- **Exercise instructions**: In the records below, find each line with "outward" and copy it.

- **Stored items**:
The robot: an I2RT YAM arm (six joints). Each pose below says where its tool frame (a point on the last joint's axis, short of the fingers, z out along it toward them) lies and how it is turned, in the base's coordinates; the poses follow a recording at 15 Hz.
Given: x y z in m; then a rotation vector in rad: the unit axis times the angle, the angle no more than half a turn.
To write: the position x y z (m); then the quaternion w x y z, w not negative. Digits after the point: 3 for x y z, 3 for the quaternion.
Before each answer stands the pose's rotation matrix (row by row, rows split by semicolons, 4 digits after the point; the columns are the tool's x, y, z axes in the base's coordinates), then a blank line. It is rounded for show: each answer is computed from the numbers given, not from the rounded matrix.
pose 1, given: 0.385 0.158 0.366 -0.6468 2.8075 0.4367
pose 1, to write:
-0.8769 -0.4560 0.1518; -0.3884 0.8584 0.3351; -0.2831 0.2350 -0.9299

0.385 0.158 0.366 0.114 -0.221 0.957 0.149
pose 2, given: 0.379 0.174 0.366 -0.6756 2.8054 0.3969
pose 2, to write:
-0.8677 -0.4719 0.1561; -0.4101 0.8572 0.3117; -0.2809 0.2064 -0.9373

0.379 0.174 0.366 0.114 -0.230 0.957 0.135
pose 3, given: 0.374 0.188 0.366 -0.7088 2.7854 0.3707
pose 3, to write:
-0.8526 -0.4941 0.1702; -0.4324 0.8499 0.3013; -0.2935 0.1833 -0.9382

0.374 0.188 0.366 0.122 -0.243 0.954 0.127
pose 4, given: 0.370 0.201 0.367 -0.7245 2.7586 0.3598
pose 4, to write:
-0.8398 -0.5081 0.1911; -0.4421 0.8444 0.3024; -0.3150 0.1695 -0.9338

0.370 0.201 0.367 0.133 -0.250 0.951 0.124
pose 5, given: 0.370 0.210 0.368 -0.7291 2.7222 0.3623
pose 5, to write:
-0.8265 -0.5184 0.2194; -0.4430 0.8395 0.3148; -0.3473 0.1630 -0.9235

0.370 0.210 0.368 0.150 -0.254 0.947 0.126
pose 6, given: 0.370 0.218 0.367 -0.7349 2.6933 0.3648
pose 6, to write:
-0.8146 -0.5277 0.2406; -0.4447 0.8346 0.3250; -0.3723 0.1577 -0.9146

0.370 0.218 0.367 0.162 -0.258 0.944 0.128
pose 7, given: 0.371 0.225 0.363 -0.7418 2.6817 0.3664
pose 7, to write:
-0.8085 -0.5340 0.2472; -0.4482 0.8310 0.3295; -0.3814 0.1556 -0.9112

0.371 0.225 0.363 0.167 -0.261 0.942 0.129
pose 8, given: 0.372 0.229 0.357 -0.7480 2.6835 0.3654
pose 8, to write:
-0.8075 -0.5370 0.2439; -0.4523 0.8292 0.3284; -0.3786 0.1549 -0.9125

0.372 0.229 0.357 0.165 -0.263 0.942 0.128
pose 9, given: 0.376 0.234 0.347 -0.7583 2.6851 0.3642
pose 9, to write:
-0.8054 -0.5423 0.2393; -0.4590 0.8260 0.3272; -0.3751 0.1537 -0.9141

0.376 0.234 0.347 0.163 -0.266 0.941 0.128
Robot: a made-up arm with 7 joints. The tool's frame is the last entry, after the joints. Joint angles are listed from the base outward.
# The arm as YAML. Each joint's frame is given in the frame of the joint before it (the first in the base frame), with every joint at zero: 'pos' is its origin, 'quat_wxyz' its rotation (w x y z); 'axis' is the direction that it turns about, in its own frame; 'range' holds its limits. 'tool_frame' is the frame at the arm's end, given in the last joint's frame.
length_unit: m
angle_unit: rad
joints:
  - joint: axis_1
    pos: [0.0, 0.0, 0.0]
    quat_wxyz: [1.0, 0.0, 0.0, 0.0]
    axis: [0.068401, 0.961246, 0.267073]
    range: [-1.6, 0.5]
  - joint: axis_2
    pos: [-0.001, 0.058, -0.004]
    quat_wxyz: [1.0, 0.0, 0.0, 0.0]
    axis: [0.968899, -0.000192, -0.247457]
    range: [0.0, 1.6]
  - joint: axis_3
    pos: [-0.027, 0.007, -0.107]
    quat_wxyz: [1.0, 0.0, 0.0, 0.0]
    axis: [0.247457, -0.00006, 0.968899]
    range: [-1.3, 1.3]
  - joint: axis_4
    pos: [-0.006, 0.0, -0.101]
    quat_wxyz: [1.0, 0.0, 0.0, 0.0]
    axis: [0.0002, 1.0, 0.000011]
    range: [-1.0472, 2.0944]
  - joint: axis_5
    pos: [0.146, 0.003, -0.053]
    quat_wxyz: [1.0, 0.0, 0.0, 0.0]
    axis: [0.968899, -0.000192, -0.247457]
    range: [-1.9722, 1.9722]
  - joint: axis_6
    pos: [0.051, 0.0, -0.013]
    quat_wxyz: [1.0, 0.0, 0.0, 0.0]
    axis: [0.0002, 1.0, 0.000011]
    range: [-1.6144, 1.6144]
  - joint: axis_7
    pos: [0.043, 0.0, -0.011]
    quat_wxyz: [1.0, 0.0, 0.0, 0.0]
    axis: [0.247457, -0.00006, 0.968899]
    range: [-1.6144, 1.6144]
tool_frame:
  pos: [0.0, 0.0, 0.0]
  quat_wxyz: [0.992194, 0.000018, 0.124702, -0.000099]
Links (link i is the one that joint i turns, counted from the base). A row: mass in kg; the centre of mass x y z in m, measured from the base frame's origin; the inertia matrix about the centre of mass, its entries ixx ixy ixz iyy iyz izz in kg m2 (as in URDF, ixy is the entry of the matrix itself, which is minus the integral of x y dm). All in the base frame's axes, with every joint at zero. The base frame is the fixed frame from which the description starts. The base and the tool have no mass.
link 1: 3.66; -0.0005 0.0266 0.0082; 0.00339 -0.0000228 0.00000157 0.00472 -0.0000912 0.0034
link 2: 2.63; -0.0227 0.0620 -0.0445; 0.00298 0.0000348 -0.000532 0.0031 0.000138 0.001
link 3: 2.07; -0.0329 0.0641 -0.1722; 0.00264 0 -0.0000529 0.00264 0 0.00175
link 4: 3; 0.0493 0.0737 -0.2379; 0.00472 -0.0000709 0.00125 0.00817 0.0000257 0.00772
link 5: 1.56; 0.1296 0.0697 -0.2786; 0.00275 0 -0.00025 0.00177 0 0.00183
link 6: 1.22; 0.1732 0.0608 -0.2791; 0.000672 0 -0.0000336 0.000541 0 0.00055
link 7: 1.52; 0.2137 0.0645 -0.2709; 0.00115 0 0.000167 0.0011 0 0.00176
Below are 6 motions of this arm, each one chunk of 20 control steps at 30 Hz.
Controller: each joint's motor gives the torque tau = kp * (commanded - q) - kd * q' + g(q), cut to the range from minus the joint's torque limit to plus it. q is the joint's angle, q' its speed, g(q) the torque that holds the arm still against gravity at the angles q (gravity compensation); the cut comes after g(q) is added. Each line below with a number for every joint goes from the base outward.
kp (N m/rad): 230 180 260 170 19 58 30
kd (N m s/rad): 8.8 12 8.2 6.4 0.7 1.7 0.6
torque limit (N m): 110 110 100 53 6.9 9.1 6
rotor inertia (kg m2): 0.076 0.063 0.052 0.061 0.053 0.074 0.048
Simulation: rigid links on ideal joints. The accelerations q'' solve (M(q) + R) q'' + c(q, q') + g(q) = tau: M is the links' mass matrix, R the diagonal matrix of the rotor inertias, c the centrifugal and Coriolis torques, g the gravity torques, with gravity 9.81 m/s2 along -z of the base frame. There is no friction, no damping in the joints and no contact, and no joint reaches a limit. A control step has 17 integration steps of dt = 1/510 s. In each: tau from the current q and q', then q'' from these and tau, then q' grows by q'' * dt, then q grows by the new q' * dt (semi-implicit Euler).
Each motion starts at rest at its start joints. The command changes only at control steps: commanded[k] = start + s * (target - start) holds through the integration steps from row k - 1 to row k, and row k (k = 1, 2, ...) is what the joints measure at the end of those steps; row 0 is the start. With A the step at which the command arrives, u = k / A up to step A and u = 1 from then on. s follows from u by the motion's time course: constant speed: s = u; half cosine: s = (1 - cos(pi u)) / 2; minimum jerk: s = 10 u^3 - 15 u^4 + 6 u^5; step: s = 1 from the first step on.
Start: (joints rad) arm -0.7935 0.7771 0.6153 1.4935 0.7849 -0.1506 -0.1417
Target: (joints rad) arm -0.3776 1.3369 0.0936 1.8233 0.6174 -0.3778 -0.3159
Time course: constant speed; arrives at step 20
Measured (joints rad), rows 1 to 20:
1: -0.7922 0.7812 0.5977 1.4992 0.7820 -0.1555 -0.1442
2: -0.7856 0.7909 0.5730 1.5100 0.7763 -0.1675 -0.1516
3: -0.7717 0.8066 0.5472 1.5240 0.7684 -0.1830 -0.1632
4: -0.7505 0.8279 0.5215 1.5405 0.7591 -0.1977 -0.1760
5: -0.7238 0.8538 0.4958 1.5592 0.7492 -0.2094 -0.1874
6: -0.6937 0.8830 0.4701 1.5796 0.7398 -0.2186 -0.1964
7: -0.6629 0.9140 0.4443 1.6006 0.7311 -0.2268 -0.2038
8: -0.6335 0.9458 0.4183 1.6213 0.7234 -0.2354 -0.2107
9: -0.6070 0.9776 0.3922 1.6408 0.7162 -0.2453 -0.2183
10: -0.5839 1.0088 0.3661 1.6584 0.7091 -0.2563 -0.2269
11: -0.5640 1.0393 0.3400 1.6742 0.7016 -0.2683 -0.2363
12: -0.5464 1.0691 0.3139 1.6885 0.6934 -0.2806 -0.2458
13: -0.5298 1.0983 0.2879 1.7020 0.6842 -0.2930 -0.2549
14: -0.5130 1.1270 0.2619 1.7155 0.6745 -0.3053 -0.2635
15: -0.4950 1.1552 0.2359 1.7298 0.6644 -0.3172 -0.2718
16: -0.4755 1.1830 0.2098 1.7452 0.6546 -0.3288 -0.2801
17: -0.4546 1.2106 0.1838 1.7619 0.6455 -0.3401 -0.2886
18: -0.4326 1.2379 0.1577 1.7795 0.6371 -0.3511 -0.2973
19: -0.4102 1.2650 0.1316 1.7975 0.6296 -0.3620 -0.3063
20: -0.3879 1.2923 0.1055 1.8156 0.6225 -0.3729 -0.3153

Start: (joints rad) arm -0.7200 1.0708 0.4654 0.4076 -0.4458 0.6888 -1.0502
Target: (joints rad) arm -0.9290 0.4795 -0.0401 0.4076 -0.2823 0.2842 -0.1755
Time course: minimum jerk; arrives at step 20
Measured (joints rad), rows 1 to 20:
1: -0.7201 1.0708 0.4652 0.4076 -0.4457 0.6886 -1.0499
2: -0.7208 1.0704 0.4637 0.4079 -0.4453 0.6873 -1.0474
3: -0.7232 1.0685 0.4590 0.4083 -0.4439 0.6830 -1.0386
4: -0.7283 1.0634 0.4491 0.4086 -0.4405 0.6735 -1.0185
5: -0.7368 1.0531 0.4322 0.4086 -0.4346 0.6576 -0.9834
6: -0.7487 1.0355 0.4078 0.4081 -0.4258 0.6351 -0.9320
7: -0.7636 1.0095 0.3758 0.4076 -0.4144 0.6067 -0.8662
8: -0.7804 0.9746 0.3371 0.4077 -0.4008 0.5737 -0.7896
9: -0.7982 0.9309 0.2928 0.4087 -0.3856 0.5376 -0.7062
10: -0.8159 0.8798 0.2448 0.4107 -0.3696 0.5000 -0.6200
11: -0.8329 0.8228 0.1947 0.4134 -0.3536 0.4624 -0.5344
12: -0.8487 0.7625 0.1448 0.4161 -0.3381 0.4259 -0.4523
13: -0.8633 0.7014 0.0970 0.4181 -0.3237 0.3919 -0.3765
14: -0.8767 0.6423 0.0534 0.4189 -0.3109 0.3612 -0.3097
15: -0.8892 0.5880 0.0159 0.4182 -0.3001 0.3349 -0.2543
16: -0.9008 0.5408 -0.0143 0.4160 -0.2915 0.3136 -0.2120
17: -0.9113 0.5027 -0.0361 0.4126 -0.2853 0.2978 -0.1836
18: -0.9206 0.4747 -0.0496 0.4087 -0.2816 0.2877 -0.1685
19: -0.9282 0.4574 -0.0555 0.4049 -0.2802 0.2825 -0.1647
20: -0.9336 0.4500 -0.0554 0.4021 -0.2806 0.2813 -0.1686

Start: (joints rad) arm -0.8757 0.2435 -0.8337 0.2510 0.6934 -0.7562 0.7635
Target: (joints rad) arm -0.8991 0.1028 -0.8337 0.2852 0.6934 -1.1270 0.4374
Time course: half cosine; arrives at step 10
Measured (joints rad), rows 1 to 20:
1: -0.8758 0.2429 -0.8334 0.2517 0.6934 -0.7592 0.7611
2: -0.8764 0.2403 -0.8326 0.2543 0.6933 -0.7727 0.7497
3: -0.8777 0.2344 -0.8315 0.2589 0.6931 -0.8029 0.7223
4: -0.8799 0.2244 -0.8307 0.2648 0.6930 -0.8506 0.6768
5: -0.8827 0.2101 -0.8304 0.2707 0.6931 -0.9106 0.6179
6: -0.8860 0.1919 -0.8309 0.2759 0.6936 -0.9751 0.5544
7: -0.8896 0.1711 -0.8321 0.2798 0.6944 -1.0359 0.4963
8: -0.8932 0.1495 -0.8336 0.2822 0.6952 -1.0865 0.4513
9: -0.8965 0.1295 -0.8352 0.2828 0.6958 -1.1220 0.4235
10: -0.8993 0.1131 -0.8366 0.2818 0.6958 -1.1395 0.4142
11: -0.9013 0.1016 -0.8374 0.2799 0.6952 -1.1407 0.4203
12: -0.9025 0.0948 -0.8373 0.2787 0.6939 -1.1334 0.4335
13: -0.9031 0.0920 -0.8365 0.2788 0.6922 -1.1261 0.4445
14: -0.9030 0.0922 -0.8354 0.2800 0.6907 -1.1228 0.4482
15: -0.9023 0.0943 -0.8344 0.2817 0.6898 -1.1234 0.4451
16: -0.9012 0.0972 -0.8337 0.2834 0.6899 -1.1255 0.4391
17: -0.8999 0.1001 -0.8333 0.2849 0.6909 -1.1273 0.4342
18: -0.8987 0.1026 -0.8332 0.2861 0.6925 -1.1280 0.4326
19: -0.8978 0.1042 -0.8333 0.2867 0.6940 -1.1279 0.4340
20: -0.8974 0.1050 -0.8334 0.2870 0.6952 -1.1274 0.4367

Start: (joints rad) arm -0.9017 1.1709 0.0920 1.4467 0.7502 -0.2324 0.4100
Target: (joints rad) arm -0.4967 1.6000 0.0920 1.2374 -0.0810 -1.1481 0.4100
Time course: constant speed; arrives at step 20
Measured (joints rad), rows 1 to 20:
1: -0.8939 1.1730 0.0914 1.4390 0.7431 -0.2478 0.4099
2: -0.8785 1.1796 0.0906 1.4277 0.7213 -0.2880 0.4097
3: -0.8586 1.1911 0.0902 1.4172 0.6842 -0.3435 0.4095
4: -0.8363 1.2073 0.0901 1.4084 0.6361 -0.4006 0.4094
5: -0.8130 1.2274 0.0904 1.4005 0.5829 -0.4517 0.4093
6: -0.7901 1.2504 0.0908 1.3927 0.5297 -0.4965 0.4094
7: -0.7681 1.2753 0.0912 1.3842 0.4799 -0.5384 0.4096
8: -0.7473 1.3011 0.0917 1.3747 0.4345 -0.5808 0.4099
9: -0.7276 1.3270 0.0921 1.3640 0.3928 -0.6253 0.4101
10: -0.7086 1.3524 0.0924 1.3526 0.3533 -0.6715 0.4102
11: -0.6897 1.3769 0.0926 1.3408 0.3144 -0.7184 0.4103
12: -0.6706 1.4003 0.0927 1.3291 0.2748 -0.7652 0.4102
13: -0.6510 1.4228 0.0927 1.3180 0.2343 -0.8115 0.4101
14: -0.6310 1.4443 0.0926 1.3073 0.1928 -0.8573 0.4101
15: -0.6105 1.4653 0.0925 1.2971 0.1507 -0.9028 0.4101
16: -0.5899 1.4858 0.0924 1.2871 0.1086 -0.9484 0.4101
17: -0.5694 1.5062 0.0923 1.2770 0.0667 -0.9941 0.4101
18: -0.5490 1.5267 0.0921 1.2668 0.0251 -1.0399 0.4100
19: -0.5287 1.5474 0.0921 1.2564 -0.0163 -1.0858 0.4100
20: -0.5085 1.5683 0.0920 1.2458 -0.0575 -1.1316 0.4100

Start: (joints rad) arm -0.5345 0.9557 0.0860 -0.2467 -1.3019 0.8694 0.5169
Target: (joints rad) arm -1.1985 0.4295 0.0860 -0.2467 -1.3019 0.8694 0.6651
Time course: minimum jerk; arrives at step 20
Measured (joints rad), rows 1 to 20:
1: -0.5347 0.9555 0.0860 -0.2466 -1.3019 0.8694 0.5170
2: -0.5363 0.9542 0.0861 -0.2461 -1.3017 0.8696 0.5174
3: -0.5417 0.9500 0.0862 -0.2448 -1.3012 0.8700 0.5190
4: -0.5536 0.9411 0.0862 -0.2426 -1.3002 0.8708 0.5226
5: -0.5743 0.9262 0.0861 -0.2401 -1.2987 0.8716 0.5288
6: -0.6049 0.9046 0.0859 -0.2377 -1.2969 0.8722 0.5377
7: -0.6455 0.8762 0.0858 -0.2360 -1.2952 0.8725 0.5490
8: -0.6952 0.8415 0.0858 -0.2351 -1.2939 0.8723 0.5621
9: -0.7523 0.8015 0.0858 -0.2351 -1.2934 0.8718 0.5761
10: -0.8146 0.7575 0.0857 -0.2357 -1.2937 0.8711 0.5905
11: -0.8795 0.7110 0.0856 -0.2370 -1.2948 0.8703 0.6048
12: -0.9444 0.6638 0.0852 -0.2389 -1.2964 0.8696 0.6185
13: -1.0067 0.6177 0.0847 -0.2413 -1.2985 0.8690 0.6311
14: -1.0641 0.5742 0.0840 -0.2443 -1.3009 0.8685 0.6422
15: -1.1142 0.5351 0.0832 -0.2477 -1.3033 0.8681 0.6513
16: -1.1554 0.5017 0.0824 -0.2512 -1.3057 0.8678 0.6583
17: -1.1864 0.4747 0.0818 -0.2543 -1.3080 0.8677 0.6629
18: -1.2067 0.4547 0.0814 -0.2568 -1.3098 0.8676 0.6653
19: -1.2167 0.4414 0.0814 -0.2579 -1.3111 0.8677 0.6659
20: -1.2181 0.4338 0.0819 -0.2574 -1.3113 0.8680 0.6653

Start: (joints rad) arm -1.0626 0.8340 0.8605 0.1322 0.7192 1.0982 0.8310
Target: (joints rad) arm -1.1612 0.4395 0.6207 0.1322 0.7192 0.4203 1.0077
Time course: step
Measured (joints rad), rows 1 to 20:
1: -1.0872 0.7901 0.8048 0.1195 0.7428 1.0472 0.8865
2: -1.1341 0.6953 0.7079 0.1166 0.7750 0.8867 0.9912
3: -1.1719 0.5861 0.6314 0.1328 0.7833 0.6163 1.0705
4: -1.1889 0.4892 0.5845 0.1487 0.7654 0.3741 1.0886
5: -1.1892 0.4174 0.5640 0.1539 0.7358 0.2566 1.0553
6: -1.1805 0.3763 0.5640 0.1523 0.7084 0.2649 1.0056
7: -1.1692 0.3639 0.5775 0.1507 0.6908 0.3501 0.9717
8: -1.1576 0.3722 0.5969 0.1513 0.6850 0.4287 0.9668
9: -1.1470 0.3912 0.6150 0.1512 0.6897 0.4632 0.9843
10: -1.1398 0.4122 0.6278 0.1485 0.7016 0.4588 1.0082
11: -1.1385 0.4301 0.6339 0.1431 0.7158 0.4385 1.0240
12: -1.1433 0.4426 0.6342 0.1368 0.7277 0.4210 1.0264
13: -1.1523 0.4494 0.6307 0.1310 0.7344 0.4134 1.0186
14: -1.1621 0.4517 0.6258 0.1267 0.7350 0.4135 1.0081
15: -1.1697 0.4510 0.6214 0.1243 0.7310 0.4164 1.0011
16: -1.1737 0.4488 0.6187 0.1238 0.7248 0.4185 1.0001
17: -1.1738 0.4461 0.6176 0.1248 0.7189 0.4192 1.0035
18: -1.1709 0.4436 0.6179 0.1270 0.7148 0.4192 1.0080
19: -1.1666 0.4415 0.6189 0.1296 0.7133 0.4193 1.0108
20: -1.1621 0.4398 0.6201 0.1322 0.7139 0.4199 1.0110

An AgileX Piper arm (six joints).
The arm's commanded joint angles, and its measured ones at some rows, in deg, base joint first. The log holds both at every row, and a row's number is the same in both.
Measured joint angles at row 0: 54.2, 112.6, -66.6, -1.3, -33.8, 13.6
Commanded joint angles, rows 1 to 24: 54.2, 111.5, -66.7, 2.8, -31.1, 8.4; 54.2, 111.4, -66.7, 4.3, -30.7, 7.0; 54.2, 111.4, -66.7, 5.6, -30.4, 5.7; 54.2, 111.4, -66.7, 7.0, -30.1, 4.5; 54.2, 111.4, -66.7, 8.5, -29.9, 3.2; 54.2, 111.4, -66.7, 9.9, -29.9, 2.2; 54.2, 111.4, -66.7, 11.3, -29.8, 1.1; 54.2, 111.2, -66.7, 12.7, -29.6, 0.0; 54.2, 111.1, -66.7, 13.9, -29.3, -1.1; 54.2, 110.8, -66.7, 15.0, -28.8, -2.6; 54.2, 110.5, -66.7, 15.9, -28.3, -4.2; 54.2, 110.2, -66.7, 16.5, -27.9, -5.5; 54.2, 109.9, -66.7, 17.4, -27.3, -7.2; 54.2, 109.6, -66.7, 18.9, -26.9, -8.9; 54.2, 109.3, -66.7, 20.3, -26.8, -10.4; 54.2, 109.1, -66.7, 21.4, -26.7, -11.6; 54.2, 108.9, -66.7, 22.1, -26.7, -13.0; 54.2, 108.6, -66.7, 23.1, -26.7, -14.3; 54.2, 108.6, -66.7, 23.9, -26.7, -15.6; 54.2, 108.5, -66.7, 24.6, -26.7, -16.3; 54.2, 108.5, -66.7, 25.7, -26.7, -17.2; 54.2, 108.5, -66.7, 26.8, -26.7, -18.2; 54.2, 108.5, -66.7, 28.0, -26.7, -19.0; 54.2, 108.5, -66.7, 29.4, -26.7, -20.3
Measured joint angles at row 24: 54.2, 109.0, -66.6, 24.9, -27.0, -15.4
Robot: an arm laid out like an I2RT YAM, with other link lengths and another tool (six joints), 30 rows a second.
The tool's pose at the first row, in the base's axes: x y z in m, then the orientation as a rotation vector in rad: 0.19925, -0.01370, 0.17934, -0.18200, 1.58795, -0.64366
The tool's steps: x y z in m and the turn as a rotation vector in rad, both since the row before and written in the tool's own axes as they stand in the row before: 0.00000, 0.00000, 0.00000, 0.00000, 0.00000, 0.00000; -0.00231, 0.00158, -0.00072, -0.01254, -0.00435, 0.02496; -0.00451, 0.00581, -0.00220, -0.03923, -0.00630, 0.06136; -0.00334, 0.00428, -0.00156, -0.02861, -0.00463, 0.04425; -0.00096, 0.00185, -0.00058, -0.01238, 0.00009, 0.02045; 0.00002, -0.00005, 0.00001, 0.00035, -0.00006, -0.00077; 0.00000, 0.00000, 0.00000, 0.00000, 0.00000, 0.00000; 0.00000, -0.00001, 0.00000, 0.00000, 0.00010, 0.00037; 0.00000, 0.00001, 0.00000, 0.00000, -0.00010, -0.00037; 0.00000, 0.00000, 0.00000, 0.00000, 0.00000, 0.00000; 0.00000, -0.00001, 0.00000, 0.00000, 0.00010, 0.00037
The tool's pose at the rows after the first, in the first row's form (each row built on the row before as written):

- **Exercise output**:
Robot: a made-up arm with 7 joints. The tool's frame is the last entry, after the joints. Joint angles are listed from the base outward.
Controller: each joint's motor gives the torque tau = kp * (commanded - q) - kd * q' + g(q), cut to the range from minus the joint's torque limit to plus it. q is the joint's angle, q' its speed, g(q) the torque that holds the arm still against gravity at the angles q (gravity compensation); the cut comes after g(q) is added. Each line below with a number for every joint goes from the base outward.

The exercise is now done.